Setting up trajectory view correctly for repeated+non-repeated input

  • High: It blocks me to complete my task.

I am trying to use trajectory view for my model which is supposed to have an LSTM and a fully connected network in parallel. This is the workflow I have in mind:

recurrent obs = obs[“repeated”][-10:0] → LSTM → Fully
Connected → Output
non-recurrent = obs[“fixed”] ---------------> Network

I am thinking my best bet would be to implement a custom RNN.
So this is how I set up my obs space:

obs_space = spaces.Dict({
            "repeated": spaces.Box(low=np.array(([0] * 3 + [0, 0, 0, 0, 0, -1, 0, 0, 0, -np.inf])),
                                   high=np.array(([np.inf] * 8 + [1] + [np.inf] * 4)),
                                   dtype=np.float64),
            "fixed": spaces.Box(low=
                                np.array([0, 0, -1, 0]),
                                high=np.array([1, 1, np.inf, np.inf]),
                                dtype=np.float64)
        })

I then have this in my Policy.postprocess_trajectory function:

class new_policy(A3CTorchPolicy):
        def postprocess_trajectory(self, sample_batch: SampleBatch,
                                   other_agent_batches: Optional[Dict[AgentID, SampleBatch]] = None,
                                   episode: Optional[Episode] = None):
            sample_batch = super(new_policy, self).postprocess_trajectory(sample_batch,
                                                                          other_agent_batches,
                                                                          episode)
            print("sample", sample_batch["obs"])
            sample_batch["fixed"] = np.array(sample_batch["obs"][:4])
            sample_batch["repeated"] = np.array(sample_batch["obs"][4:])
            return sample_batch

Here I use [“obs”][:4] instead of [“obs”][“fixed”] because obs seems to be a flattened numpy array at this point, and not a dict as I would have expected, but that’s fine.
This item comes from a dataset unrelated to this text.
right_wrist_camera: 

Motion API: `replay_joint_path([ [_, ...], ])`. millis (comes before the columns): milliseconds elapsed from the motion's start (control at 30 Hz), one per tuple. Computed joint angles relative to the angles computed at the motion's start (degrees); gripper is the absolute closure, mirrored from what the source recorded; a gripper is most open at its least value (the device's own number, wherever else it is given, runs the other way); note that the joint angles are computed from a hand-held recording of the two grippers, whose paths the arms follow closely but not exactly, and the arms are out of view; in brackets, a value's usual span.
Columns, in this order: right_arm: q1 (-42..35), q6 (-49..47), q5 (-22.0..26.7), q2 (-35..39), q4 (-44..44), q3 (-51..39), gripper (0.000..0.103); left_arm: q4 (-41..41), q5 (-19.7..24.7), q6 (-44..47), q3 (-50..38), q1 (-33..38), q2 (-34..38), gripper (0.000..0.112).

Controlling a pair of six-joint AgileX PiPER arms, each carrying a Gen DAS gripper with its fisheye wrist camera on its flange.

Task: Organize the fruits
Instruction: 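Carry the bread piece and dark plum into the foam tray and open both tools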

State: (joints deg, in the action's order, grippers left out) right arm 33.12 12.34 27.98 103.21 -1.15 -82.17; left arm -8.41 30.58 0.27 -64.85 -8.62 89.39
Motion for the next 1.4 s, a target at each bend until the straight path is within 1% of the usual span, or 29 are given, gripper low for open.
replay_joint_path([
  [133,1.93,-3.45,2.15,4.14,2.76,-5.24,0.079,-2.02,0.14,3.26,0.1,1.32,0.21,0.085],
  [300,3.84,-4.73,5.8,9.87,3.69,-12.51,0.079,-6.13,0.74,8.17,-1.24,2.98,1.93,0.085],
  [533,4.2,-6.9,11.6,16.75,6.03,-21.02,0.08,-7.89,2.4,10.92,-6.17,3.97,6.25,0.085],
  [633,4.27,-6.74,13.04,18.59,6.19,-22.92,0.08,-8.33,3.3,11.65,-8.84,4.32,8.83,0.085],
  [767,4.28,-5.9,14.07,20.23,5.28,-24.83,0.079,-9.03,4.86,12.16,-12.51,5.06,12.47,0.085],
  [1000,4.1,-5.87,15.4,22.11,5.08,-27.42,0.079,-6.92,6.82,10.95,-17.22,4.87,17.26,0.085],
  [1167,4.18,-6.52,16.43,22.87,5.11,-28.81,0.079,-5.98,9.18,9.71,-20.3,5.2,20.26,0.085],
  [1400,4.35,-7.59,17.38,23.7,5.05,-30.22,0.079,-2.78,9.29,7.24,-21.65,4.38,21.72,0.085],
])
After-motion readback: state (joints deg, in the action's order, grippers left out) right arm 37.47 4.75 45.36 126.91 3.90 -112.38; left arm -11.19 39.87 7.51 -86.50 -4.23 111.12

Then, I set up my view requirement in my model

class my_model(TorchModelV2, torch.nn.Module):
    def __init__(self, obs_space: gym.spaces.Space, action_space: gym.spaces.Space,
                 num_outputs: int, model_config: ModelConfigDict, name: str):
          self.view_requirements["rep"] = ViewRequirement(data_col="repeated", shift="-10:0")

    def forward(self, input_dict: Dict[str, TensorType],
                state: List[TensorType],
                seq_lens: TensorType) -> (TensorType, List[TensorType]):
        print("Got input", input_dict["obs"], input_dict["obs_flat"], input_dict)
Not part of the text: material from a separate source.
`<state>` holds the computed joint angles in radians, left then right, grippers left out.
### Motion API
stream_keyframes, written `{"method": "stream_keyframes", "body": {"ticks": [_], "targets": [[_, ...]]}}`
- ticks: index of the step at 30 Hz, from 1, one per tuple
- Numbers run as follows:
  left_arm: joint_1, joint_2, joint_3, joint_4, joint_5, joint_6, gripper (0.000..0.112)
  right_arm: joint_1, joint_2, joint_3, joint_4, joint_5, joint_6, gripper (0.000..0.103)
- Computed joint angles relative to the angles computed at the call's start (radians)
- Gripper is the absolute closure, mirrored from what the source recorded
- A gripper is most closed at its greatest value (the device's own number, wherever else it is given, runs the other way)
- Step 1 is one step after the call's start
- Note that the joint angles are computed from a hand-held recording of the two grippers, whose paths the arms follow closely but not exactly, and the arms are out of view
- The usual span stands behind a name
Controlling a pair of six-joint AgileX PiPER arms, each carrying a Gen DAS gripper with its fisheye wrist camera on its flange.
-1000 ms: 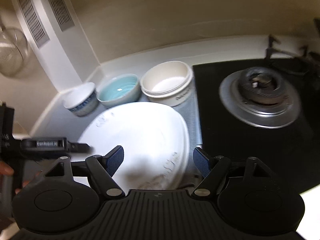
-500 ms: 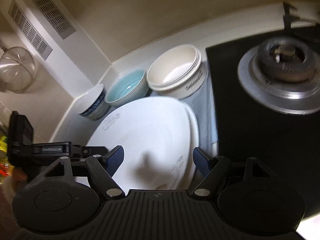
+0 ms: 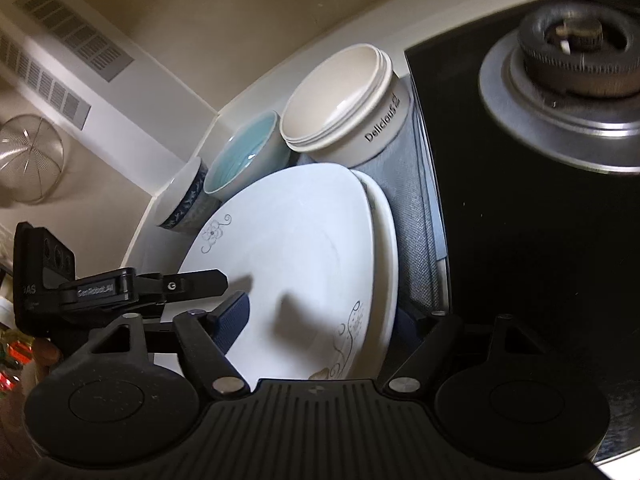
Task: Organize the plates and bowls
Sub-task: 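Close both tools on the plate stack rim and carry it toward the wall corner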
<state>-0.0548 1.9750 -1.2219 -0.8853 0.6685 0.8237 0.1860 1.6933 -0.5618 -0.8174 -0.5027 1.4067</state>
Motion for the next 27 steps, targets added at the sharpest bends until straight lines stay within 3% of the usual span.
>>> {"method": "stream_keyframes", "body": {"ticks": [1,3,4,8,18,27], "targets": [[-0.002,-0.002,-0.003,0.010,0.005,-0.015,0.025,0.003,0.004,-0.004,0.004,0.012,0.000,0.037],[0.000,-0.011,0.006,0.015,-0.018,-0.035,0.030,0.002,0.004,0.001,0.035,0.025,-0.028,0.054],[0.008,-0.012,0.010,0.004,-0.023,-0.036,0.039,-0.001,0.003,0.005,0.052,0.040,-0.042,0.070],[0.055,0.008,-0.010,-0.008,0.017,-0.050,0.068,-0.027,0.011,0.038,0.068,-0.014,-0.090,0.071],[0.124,-0.039,0.052,-0.009,0.004,-0.020,0.066,0.019,0.031,-0.041,-0.077,0.040,0.069,0.071],[0.261,-0.085,0.093,0.031,-0.025,-0.021,0.064,0.168,0.124,-0.193,-0.076,0.086,0.135,0.071]]}}
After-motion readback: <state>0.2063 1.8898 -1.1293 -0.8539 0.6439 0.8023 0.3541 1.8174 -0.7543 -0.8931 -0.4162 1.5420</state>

However, in my forward call, I don’t get the column “rep” at all! I also don’t see “repeated” or “fixed” columns. I suspect there is a flaw in my understanding of the trajectory view API and I would appreciate any insights into what is going wrong here and what would be the best way for me to do this.

Thanks in advance!

Hey @utkarshp,

Have you tried setting _disable_preprocessor_api to False? Setting this flag, will tell RLlib to not flatten the data structure of the observation.

Trajectory view API is responsible for dictating the constraints for trajectory construction and dependencies of certain keys on others across time. So here you need to first get access to repeated and fixed key under each obs and then using TrajectoryViewAPI decide how to contextualize your input state as a function of these keys.